● **Assignment**:
Every line of the data should be retyped with no difference from the original.

(Collection entries)
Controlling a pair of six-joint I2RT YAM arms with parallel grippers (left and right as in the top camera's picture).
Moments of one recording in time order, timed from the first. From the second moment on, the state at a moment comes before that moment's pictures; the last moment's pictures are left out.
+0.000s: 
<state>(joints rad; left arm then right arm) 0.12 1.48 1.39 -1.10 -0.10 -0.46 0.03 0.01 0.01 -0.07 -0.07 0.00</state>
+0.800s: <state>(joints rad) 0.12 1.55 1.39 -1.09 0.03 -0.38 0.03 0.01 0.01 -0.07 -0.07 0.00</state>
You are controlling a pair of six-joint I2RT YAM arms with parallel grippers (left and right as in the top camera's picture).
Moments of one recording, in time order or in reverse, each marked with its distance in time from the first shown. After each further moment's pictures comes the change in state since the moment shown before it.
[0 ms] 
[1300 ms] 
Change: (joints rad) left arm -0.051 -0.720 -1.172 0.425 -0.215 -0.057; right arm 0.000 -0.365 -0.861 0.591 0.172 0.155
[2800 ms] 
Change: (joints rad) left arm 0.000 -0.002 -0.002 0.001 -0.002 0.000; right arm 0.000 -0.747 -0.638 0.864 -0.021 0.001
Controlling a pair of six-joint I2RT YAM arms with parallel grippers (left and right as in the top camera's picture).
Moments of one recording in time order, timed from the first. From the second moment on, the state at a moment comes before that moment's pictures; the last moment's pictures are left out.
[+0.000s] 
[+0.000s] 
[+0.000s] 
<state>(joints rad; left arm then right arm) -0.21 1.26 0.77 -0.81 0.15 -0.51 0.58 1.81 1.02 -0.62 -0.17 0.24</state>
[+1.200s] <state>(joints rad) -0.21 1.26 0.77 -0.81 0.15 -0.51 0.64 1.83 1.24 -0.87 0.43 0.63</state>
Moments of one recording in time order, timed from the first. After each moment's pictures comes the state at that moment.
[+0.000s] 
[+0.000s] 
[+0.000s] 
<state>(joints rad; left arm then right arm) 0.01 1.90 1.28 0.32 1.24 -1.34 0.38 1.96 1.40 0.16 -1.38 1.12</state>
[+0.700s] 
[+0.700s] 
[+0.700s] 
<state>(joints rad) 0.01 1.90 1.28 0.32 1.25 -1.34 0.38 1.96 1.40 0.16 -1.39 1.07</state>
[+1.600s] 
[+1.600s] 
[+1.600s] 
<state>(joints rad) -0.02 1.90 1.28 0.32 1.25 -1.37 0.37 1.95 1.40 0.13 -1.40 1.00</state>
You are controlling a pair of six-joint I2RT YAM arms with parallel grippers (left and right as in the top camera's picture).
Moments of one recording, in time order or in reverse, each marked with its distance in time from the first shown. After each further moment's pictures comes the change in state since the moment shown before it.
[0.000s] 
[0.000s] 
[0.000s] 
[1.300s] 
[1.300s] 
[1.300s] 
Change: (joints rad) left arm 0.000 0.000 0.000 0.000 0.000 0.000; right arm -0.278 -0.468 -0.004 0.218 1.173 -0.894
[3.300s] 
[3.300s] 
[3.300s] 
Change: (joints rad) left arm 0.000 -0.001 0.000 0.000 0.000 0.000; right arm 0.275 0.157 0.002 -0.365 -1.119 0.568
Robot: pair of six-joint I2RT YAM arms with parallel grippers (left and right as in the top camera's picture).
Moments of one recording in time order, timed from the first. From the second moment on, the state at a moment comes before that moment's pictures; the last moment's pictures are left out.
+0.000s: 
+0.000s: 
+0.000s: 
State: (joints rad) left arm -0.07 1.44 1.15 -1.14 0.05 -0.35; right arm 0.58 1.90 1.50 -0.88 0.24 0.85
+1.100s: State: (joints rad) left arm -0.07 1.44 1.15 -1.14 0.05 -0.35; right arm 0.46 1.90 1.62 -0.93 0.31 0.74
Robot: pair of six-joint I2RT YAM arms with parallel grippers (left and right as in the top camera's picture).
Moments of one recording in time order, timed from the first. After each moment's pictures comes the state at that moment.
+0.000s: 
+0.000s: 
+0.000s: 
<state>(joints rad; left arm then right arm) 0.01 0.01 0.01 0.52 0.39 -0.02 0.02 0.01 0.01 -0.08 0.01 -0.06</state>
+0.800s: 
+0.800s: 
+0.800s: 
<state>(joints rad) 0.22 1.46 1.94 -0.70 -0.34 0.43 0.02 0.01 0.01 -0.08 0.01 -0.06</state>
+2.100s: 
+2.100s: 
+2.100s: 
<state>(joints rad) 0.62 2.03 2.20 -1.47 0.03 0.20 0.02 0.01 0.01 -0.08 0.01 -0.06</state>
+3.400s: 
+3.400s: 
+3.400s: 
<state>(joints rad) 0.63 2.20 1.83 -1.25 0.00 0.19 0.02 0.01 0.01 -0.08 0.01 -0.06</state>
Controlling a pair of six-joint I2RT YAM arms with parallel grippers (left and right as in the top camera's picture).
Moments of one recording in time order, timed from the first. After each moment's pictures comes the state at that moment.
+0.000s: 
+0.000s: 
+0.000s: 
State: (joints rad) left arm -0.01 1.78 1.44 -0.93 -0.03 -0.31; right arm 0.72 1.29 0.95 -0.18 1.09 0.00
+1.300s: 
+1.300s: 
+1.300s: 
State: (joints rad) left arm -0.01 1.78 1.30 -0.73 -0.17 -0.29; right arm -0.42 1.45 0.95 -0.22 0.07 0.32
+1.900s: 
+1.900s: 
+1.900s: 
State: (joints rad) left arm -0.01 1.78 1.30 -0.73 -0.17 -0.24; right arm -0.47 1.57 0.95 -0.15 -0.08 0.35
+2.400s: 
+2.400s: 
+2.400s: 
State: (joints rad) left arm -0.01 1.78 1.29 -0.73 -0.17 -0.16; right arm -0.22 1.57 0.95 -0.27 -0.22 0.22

● **Your solution**:
Controlling a pair of six-joint I2RT YAM arms with parallel grippers (left and right as in the top camera's picture).
Moments of one recording in time order, timed from the first. From the second moment on, the state at a moment comes before that moment's pictures; the last moment's pictures are left out.
+0.000s: 
<state>(joints rad; left arm then right arm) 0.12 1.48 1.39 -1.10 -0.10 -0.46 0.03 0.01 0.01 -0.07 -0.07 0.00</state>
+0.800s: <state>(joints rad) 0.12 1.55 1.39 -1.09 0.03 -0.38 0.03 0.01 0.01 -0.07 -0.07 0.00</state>
You are controlling a pair of six-joint I2RT YAM arms with parallel grippers (left and right as in the top camera's picture).
Moments of one recording, in time order or in reverse, each marked with its distance in time from the first shown. After each further moment's pictures comes the change in state since the moment shown before it.
[0 ms] 
[1300 ms] 
Change: (joints rad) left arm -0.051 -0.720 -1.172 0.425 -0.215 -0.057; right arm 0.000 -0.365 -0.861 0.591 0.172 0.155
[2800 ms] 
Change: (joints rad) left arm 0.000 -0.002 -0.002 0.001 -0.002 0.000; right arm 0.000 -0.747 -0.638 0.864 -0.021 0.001
Controlling a pair of six-joint I2RT YAM arms with parallel grippers (left and right as in the top camera's picture).
Moments of one recording in time order, timed from the first. From the second moment on, the state at a moment comes before that moment's pictures; the last moment's pictures are left out.
[+0.000s] 
[+0.000s] 
[+0.000s] 
<state>(joints rad; left arm then right arm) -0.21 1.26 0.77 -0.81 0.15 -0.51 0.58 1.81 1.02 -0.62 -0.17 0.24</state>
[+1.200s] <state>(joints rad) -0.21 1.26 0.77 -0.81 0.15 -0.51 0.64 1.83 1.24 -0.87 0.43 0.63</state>
Moments of one recording in time order, timed from the first. After each moment's pictures comes the state at that moment.
[+0.000s] 
[+0.000s] 
[+0.000s] 
<state>(joints rad; left arm then right arm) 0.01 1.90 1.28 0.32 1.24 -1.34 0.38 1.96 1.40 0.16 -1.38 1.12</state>
[+0.700s] 
[+0.700s] 
[+0.700s] 
<state>(joints rad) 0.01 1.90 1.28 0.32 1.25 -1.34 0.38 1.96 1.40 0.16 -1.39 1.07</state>
[+1.600s] 
[+1.600s] 
[+1.600s] 
<state>(joints rad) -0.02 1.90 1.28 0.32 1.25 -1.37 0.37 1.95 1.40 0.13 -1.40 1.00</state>
You are controlling a pair of six-joint I2RT YAM arms with parallel grippers (left and right as in the top camera's picture).
Moments of one recording, in time order or in reverse, each marked with its distance in time from the first shown. After each further moment's pictures comes the change in state since the moment shown before it.
[0.000s] 
[0.000s] 
[0.000s] 
[1.300s] 
[1.300s] 
[1.300s] 
Change: (joints rad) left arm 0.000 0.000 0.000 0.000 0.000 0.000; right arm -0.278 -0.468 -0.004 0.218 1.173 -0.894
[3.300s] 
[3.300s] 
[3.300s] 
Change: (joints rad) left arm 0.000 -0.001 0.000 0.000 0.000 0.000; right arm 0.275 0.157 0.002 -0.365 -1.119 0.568
Robot: pair of six-joint I2RT YAM arms with parallel grippers (left and right as in the top camera's picture).
Moments of one recording in time order, timed from the first. From the second moment on, the state at a moment comes before that moment's pictures; the last moment's pictures are left out.
+0.000s: 
+0.000s: 
+0.000s: 
State: (joints rad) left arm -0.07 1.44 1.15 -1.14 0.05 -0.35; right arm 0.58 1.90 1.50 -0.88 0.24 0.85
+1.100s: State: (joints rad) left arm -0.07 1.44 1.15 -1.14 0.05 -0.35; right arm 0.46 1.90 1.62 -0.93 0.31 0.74
Robot: pair of six-joint I2RT YAM arms with parallel grippers (left and right as in the top camera's picture).
Moments of one recording in time order, timed from the first. After each moment's pictures comes the state at that moment.
+0.000s: 
+0.000s: 
+0.000s: 
<state>(joints rad; left arm then right arm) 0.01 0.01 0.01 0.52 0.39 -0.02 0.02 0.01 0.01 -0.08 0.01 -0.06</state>
+0.800s: 
+0.800s: 
+0.800s: 
<state>(joints rad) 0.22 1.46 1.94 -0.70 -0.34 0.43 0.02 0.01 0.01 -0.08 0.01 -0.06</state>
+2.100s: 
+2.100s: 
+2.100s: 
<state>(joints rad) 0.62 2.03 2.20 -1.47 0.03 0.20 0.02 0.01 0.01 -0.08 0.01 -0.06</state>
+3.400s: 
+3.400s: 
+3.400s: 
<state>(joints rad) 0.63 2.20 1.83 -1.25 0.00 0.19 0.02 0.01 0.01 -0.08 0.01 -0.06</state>
Controlling a pair of six-joint I2RT YAM arms with parallel grippers (left and right as in the top camera's picture).
Moments of one recording in time order, timed from the first. After each moment's pictures comes the state at that moment.
+0.000s: 
+0.000s: 
+0.000s: 
State: (joints rad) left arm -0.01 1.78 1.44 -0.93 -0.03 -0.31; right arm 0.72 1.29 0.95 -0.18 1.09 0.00
+1.300s: 
+1.300s: 
+1.300s: 
State: (joints rad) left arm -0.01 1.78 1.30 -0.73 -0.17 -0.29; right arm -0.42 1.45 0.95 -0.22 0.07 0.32
+1.900s: 
+1.900s: 
+1.900s: 
State: (joints rad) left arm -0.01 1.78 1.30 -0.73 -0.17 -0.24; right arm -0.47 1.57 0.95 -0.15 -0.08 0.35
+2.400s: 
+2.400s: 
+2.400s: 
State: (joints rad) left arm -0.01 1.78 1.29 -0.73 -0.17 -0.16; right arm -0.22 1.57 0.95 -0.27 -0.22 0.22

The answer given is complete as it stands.